Work to be completed:
Once a line is found to contain "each", copy it out of the listing.
--- START ---
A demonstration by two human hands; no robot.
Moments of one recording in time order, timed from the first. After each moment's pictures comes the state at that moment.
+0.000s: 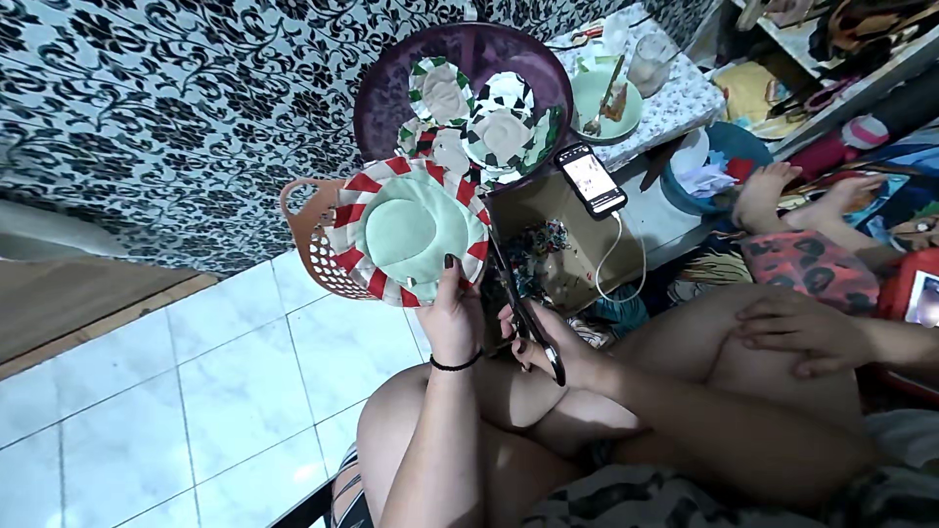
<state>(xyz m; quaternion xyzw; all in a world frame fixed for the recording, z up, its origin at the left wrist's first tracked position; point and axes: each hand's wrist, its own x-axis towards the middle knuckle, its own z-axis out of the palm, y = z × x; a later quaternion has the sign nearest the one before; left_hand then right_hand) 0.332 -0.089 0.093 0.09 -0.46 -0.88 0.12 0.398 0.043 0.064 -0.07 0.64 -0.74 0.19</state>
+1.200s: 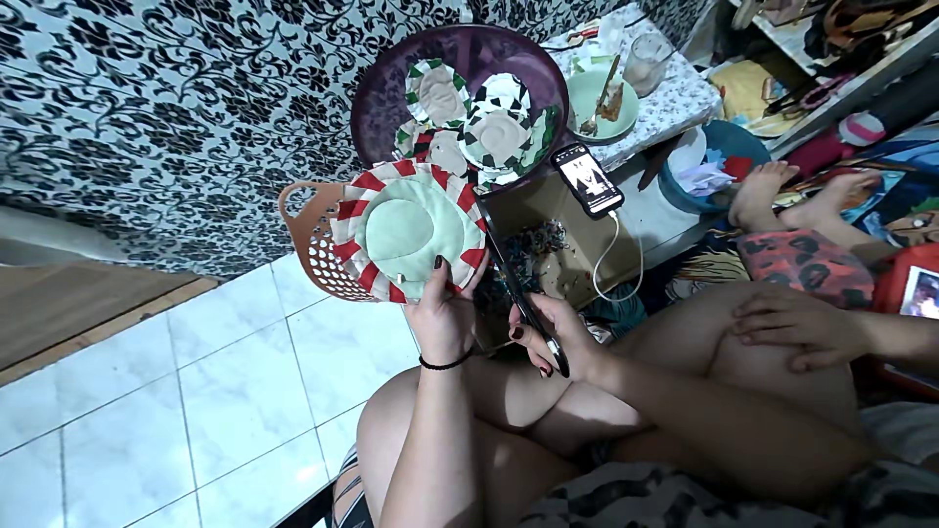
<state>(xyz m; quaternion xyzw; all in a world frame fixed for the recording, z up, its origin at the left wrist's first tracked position) 0.329 -0.095 0.100 0.11 -0.41 -0.90 0.09 0.395 0.048 0.080 0.00 0.64 -0.75 0.18</state>
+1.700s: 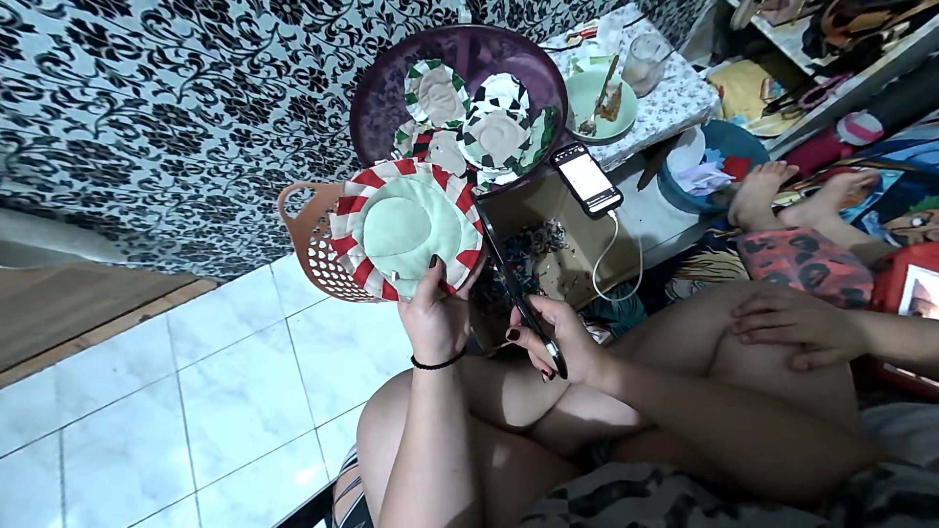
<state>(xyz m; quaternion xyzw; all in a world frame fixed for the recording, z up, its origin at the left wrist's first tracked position) 0.326 -0.102 0.102 0.12 -0.41 -0.90 0.07 0.398 0.047 0.079 0.02 0.64 -0.75 0.18</state>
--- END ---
Reply:
Moments of one recording in time order, timed from the first. After each moment's pictures comes the state at that moment.
<state>(xyz m; quaternion xyzw; all in a world frame fixed for the recording, z up, its origin at the left wrist's first tracked position; point and axes: each hand's wrist, its own x-axis towards the middle knuckle, its own z-axis out of the palm, y = z × x; a later quaternion has the sign nearest the one before; left_hand then right_hand) 0.332 -0.089 0.093 0.09 -0.46 -0.88 0.12 0.398 0.043 0.064 -0.07 0.64 -0.74 0.19</state>

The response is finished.